Son yirmi iki yıl hepimiz için çok öğretici oldu. Özellikle 2010 referandumundan sonra;
-Devlet nasıl soyulur,
-Halk nasıl fakirleştirilir,
-Din nasıl istismar edilir,
-Yasalara takılmadan nasıl rüşvet alınır,
-Nasıl yolsuzluk yapılır,
-Halk nasıl kandırılır,
-Milli ve manevi değerlerin içi nasıl boşaltılır,
-Nasıl rant dağıtılır,
-İhaleler nasıl yandaşa peşkeş çekilir,
-Muhalefet nasıl susturulur,
-Yargı nasıl siyasallaştırılır,
-Oy nasıl satılır, nasıl satın alınır,
-Muhalefet nasıl dizayn edilir,
-Devlet gücü siyasi ikbal için nasıl kullanılır,
-Basın nasıl ele geçirilir,
-Yalan nasıl söylenir,
-Özel hayatlar üzerinden nasıl baskı kurulur? Ve daha birçok şeyi bu süreçte öğrendik.
Bir halkı soyup hem de onun oyunu, desteğini almak büyük hünerdir. Bunu herkes yapamaz. Onca yanlışa, onca hukuksuzluğa, onca sefalete rağmen bir iktidarın gücünü koruması bir kısım siyasetçinin yukarıda saydığım işlerde ustalaşmasının sonucudur.
Türkiye’nin kaynakları abartılmış ihalelere gidiyormuş, kimin umurunda. Alan ve satan bizdense her türlü hukuksuzluk meşrulaşıyor. Hırsızlık, yolsuzluk, rüşvet, failine göre muamele görüyor, yapan bizdense mesele yok, bizden değilse -vurun kahpeye...

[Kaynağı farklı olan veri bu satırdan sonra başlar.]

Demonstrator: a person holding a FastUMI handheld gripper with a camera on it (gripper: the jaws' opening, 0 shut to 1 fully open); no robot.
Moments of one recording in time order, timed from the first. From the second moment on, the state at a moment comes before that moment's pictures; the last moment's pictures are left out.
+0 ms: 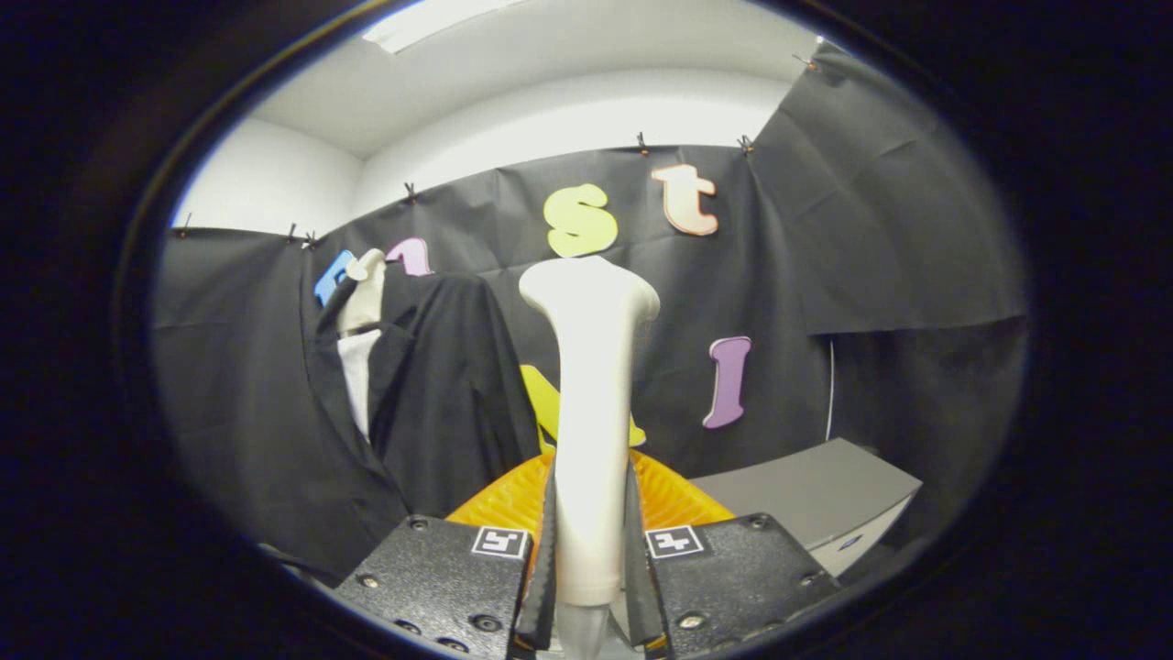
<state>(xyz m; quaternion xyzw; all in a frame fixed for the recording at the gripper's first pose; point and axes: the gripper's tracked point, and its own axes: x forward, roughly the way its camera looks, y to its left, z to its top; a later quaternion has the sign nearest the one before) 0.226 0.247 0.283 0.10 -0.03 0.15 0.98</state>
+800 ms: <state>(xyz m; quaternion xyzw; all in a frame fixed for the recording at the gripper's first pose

Son yirmi iki yılın en büyük kaybı budur: umursamazlık, görmezden gelmezlik, siyaset kurumunu herhangi bir ahlaki denetime tabi tutmayı gereksiz görmezlik vs.
Önce ahlakı, milli ve manevi duyarlılığı yok ettiler, sonra da ganimet malı gibi bu ülkenin kaynaklarına çullanıp, eşe dosta dağıtarak, çar çur ettiler. Halkın ahlak damarlarını kestiler. Toplum hassasiyetini kaybedince, her şey olağan hale geldi. Toplumu eğiterek adeta bir bağımlılık yarattılar. Hem şikayet edip hem oy vermek bu psikoloji ve bağımlılığın eseridir.
İktidarlar değişince bazı şeyler değişir, ama zor olan bu duyarsızlığın, bu çürüme ve yozlaşmanın nasıl düzeltileceğidir. Maşeri vicdanı kaybettik her şey olağan hale geldi artık hiçbir şeye şaşırmıyoruz. En büyük kaybımız budur!